--- WORK TO BE COMPLETED ---
An exact transcription of all the data is required; the pictures are to be left out.

--- GIVEN MATERIAL ---
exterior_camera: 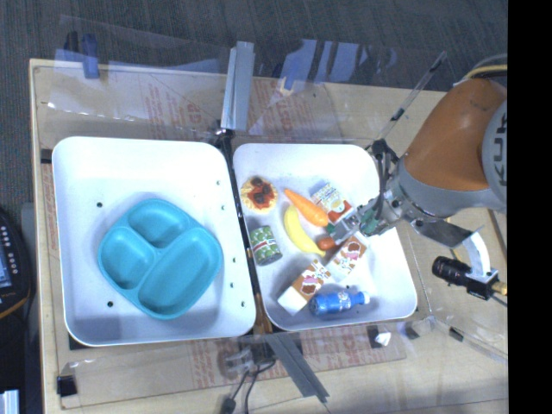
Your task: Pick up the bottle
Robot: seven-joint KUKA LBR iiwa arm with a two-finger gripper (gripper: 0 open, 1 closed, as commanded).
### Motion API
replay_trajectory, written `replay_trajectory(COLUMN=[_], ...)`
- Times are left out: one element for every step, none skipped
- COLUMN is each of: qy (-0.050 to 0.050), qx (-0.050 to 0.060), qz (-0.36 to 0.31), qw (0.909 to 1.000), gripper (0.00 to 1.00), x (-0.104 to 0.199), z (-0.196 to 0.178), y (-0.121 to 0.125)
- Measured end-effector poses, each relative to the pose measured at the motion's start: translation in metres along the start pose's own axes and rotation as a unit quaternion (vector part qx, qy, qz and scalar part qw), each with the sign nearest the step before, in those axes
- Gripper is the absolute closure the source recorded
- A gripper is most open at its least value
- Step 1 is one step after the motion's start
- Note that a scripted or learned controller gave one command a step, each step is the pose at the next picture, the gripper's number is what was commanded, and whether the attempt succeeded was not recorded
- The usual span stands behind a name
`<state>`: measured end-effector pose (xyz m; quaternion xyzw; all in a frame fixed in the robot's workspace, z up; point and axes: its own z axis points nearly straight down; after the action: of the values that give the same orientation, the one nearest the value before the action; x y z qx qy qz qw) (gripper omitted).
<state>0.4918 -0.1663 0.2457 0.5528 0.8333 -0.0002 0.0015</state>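
Currently the bottle [339, 301], blue with a white cap end, lies on its side near the front wall of the right bin [392, 296]. Just beside it, toward the left, rests a small carton [304, 287]. Farther back lie a banana [297, 231], a carrot [306, 205], a green can [265, 243] and a pizza slice toy [259, 194]. The gripper [345, 224] is positioned above the bin's middle, apart from the bottle; whether it is released or clenched cannot be determined. The left bin [78, 171] contains a blue divided plate [159, 257].
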Motion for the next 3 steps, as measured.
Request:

--- TASK RESPONSE ---
exterior_camera: 
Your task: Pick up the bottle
Robot: seven-joint KUKA LBR iiwa arm with a two-finger gripper (gripper: 0 open, 1 closed, as commanded).
### Motion API
replay_trajectory, written `replay_trajectory(COLUMN=[_], ...)`
- Times are left out: one element for every step, none skipped
- COLUMN is each of: qy (-0.050 to 0.050), qx (-0.050 to 0.060), qz (-0.36 to 0.31), qw (0.909 to 1.000), gripper (0.00 to 1.00), x (-0.104 to 0.199), z (-0.196 to 0.178), y (-0.121 to 0.125)
- Measured end-effector poses, each relative to the pose measured at the motion's start: translation in metres along the start pose's own axes and rotation as a unit quaternion (vector part qx, qy, qz and scalar part qw), each with the sign nearest the step before, in those axes
- Gripper is the absolute closure the source recorded
- A gripper is most open at its least value
- Step 1 is one step after the motion's start
- Note that a scripted or learned controller gave one command a step, each step is the pose at the next picture, the gripper's number is what was commanded, and whether the attempt succeeded was not recorded
- The usual span stands behind a name
`<state>`: measured end-effector pose (xyz m; quaternion xyzw; all in a frame fixed in the robot's workspace, z up; point and axes: its own z axis points nearly straight down; after the action: of the values that give the same orientation, the one nearest the value before the action; x y z qx qy qz qw) (gripper omitted).
<state>0.4918 -0.1663 0.2457 0.5528 0.8333 -0.0002 0.0015</state>
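Currently the bottle [339, 301], blue with a white cap end, lies on its side near the front wall of the right bin [392, 296]. Just beside it, toward the left, rests a small carton [304, 287]. Farther back lie a banana [297, 231], a carrot [306, 205], a green can [265, 243] and a pizza slice toy [259, 194]. The gripper [345, 224] is positioned above the bin's middle, apart from the bottle; whether it is released or clenched cannot be determined. The left bin [78, 171] contains a blue divided plate [159, 257].
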Motion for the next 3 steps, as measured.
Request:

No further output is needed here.